[Recorded data]
-*-
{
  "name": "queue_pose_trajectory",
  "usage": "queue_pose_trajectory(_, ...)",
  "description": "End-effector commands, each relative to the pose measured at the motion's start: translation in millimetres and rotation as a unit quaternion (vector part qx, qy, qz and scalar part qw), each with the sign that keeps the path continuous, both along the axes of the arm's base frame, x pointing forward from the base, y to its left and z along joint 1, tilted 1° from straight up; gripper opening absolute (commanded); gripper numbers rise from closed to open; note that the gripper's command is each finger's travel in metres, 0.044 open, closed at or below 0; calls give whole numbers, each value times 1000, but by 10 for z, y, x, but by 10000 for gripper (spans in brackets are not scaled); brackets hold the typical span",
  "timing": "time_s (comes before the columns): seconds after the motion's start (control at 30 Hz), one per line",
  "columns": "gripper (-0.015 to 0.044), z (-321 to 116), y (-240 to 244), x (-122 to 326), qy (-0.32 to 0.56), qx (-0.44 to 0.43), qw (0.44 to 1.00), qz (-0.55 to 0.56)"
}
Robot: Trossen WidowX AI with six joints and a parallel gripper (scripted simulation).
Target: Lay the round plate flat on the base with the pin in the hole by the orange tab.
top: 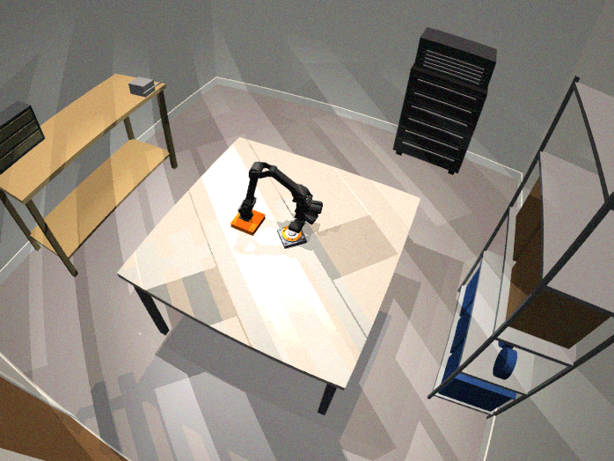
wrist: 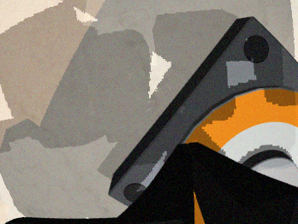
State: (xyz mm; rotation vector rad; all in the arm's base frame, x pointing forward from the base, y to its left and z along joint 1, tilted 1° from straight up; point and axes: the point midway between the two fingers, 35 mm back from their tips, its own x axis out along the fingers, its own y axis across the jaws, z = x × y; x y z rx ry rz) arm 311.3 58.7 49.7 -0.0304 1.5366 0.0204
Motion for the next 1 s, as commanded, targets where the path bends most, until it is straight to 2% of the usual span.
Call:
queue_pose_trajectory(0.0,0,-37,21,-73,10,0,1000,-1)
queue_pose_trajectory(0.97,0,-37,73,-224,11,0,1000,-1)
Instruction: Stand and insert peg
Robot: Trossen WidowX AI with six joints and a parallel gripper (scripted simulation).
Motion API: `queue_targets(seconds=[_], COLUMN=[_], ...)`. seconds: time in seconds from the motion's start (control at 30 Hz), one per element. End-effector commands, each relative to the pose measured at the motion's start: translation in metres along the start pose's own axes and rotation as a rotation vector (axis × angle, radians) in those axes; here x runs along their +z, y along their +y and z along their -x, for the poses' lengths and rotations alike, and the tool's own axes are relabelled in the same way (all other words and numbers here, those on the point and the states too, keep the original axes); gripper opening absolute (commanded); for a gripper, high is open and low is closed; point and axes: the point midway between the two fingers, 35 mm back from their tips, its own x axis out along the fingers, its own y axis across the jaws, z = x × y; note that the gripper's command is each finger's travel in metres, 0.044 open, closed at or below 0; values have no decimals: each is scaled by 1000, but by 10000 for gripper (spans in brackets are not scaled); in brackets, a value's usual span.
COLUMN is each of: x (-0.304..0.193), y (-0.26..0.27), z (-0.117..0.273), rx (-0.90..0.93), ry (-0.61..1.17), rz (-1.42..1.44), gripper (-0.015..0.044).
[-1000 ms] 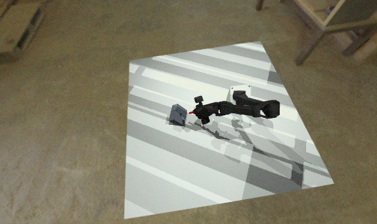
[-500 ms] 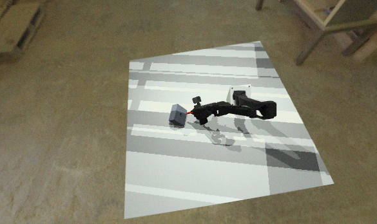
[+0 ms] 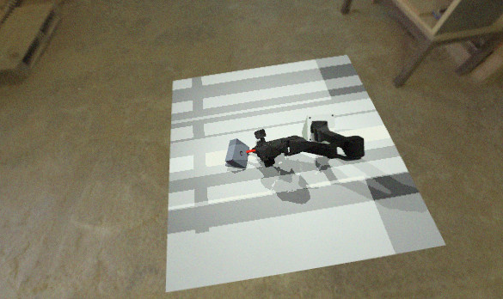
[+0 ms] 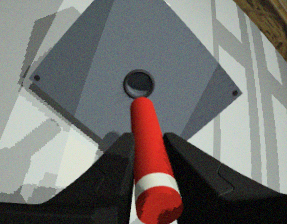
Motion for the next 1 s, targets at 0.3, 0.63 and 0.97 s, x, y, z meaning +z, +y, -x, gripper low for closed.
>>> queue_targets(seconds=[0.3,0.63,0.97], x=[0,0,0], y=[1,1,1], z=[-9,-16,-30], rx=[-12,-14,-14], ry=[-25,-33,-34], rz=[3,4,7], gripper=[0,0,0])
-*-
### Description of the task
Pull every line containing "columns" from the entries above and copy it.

### Solution to this problem
  "timing": "time_s (comes before the columns): seconds after the motion's start (control at 30 Hz), one per line",
  "columns": "gripper (-0.015 to 0.044), z (-321 to 116), y (-240 to 244), x (-122 to 326), qy (-0.32 to 0.56), qx (-0.44 to 0.43), qw (0.44 to 1.00), qz (-0.55 to 0.56)"

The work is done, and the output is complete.